CASE STUDY: Removal of a fractured tooth root and closure of oro-antral-communication (OAC)
A 55 year old male patient presented with a fractured root of tooth 26. He indicated that he wanted the root removed.
The patient had no relevant medical history. Ten days prior, the fractured root had been left in-situ after extraction of tooth 26 had been performed.
On examination, the retained palatal root of tooth 26 could be seen.
The pre-operative OPG (orthopantomogram – a wide view x-ray of the lower face) and post-operative PA (periapical radiograph – showing the individual tooth and tissue surrounding the apex) were viewed.
The diagnosis made was the retained palatal root of tooth 26 with a possible oro-antral-communication (OAC). If left untreated, there was the risk of infection.
The agreed upon treatment was to perform the following steps under local anaesthesia:
1. remove the retained tooth root
2. investigate the possible OAC (sinus openings into the mouth)
3. if OAC was present, achieve a primary closure of the OAC.

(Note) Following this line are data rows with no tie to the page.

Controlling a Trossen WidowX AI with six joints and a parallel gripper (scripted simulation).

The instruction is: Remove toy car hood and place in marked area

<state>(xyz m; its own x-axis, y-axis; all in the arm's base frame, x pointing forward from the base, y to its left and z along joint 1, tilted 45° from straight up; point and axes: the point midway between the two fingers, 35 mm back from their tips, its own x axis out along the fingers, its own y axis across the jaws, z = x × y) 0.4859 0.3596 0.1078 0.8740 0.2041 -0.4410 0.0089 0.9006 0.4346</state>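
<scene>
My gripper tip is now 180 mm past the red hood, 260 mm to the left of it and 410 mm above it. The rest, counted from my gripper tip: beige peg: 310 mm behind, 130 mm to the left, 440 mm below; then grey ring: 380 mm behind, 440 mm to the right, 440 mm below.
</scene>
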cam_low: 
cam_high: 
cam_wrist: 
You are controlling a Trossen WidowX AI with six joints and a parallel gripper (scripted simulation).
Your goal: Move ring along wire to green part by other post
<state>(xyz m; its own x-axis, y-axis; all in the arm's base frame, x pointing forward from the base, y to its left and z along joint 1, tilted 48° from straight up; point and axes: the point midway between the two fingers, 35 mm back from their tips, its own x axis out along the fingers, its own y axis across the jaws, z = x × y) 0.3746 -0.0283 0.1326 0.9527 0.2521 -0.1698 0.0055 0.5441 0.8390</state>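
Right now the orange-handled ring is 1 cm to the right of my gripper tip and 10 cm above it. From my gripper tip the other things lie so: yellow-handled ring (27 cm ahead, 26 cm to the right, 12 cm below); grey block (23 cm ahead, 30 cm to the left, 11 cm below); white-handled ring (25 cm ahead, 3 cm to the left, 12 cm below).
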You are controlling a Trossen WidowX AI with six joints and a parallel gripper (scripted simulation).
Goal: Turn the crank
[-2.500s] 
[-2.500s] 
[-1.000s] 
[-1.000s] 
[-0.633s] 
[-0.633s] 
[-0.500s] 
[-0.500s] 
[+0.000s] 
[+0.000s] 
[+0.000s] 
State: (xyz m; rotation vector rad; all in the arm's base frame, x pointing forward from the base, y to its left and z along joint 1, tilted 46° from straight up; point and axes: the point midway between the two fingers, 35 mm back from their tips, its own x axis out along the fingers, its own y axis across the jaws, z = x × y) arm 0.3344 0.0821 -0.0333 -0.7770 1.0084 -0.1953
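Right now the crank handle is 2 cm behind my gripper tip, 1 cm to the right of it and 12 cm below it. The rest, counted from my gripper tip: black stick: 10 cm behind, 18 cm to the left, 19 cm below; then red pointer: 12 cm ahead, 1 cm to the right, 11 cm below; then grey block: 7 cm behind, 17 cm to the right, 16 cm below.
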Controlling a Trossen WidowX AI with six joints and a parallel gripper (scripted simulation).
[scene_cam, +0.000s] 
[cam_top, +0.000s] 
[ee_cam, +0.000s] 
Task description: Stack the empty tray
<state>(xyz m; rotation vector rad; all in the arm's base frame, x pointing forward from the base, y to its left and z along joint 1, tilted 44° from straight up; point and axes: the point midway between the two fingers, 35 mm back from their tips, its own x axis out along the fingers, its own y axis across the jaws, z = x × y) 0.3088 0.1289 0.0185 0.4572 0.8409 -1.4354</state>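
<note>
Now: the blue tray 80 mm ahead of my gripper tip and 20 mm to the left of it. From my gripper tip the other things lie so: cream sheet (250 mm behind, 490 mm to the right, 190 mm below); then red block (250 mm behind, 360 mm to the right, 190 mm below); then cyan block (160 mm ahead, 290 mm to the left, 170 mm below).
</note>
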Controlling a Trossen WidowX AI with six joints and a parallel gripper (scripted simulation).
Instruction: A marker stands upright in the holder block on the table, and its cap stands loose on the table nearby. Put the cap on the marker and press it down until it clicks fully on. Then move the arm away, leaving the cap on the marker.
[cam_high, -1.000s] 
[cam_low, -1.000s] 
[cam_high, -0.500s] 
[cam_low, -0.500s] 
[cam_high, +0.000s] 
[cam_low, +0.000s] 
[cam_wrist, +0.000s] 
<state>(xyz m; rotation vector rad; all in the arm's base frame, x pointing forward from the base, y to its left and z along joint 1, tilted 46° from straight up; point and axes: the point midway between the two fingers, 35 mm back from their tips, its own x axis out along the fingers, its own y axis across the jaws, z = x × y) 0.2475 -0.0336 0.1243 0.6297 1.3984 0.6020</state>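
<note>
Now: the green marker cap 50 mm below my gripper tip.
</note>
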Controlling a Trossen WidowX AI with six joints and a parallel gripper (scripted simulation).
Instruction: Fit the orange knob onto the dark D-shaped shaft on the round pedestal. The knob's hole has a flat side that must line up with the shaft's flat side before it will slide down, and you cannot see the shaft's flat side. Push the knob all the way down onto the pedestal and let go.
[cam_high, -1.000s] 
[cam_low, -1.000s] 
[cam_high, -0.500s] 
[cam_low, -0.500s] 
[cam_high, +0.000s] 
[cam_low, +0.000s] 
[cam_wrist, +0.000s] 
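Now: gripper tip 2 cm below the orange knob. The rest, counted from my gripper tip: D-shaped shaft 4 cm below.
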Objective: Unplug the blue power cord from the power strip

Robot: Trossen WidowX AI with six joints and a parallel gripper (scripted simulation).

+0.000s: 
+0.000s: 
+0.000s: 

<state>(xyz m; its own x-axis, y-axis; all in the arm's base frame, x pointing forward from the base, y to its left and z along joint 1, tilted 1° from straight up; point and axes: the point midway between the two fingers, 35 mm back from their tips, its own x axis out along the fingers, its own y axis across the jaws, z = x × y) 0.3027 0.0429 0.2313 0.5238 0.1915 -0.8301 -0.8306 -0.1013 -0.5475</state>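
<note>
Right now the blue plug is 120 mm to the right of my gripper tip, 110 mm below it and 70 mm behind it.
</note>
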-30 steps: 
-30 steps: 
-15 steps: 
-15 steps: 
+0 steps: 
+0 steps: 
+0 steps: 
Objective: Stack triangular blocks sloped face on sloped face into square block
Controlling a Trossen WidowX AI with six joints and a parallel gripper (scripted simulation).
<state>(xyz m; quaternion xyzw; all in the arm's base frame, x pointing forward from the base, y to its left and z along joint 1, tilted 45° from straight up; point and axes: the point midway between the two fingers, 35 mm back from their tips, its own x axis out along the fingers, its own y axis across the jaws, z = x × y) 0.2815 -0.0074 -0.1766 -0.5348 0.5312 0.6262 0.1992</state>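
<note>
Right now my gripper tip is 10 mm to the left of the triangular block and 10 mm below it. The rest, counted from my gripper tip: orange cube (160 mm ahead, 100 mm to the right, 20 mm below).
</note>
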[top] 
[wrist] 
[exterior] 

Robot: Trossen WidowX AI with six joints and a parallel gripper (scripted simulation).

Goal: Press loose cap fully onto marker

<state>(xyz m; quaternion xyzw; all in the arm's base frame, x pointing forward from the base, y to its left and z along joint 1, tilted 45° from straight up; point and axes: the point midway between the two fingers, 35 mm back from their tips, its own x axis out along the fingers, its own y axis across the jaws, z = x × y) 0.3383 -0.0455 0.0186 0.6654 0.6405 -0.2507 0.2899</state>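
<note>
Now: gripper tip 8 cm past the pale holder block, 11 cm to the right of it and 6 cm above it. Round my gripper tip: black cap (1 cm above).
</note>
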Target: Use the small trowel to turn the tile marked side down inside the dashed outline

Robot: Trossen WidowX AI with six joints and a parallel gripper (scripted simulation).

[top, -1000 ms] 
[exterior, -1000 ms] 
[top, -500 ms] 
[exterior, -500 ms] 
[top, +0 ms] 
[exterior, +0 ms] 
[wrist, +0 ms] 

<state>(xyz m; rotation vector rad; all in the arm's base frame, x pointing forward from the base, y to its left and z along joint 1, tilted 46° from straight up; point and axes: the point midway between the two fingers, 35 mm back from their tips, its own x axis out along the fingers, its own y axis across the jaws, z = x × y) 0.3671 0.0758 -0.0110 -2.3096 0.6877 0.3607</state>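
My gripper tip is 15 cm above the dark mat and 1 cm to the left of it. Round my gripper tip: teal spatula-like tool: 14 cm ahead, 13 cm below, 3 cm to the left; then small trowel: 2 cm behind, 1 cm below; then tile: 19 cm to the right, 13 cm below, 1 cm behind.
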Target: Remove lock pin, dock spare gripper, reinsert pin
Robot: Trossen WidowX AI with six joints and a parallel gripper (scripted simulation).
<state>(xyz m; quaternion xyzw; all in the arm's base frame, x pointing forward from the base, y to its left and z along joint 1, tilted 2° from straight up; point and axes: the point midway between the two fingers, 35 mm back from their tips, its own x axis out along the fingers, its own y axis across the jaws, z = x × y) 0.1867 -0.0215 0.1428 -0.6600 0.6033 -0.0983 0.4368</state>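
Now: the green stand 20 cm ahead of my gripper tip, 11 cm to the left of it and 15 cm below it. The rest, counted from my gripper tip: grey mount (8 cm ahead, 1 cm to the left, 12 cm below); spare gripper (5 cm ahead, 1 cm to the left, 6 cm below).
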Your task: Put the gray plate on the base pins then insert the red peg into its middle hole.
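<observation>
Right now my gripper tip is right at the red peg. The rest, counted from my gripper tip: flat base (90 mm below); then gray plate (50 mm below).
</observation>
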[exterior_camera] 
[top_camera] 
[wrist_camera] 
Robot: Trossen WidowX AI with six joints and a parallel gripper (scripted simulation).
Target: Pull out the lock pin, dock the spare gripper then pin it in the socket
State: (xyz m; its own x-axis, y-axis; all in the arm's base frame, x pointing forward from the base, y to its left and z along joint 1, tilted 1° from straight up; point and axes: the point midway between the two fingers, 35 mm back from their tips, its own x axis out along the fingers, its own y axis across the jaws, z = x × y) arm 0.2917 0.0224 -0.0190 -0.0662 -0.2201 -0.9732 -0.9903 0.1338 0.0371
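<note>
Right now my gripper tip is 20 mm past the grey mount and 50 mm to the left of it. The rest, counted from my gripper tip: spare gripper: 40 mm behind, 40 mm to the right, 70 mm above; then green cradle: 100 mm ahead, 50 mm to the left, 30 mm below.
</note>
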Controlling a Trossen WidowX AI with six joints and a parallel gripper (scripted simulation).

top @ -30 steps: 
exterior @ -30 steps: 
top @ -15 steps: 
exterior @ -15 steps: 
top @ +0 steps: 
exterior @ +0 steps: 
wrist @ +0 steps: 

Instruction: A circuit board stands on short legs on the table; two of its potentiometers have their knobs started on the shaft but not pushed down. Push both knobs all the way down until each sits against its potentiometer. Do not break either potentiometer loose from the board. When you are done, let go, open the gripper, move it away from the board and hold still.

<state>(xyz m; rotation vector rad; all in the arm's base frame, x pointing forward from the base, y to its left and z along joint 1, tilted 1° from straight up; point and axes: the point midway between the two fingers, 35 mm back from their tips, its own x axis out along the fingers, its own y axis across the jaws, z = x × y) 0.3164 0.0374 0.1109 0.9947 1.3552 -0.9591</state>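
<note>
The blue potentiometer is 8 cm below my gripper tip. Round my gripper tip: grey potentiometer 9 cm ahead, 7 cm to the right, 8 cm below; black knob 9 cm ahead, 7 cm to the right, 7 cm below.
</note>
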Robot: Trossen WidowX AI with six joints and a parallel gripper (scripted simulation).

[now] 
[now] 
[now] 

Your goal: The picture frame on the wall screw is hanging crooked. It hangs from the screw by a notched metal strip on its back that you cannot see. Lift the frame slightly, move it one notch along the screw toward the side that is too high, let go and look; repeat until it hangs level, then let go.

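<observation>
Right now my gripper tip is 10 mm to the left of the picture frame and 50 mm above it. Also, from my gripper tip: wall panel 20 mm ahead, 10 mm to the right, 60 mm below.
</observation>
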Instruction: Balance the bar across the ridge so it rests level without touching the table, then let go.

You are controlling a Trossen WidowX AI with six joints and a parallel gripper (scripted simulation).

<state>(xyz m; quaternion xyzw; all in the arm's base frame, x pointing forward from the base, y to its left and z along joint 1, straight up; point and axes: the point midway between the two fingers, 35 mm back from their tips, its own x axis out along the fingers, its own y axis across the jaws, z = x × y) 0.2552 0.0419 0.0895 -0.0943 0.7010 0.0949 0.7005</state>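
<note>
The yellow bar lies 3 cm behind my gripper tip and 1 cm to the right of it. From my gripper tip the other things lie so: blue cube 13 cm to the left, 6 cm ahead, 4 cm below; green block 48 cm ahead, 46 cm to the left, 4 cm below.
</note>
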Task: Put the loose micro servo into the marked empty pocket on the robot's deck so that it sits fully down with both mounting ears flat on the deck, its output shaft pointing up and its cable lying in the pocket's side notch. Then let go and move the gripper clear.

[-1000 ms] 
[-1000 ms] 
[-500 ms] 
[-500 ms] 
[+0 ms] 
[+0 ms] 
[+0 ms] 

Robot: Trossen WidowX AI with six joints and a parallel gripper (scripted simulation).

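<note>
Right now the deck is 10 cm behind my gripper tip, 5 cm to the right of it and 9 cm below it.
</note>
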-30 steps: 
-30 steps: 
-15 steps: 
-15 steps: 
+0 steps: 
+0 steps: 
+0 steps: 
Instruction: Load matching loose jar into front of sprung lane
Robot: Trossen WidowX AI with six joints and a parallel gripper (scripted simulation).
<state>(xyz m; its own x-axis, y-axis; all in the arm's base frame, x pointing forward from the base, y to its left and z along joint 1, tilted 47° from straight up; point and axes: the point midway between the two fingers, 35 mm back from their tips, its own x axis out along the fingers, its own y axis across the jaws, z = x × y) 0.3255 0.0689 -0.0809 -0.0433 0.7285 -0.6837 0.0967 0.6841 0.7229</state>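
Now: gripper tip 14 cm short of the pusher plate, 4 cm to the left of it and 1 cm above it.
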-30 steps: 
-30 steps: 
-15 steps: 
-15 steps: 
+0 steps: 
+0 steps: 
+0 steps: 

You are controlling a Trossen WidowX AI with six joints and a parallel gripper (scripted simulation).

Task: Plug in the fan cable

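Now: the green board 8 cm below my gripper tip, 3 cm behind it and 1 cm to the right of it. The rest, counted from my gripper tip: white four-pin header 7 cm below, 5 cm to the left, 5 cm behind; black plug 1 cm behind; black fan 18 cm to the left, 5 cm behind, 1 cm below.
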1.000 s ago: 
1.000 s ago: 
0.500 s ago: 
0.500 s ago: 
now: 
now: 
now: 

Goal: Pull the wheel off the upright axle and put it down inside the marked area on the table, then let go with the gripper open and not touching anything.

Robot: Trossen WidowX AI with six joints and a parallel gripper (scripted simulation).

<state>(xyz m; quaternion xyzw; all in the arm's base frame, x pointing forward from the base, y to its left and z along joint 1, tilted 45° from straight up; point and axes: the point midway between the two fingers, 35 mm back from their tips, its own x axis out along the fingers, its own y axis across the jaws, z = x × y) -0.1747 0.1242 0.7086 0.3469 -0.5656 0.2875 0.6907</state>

During treatment, the retained root of tooth 26 was removed. An OAC was identified and treated with the buccal advancement flap procedure (this is where incisions are made into the buccal mucosa to create a flap to cover the OAC. The flap is then sutured to the palatal mucosa to achieve complete closure of the OAC).
The removal of the retained root of tooth 26 was successful and primary closure of the identified OAC was achieved. The area healed well and the patient did not have the discomfort of experiencing an untreated OAC. The patient was happy with the outcome of the treatment.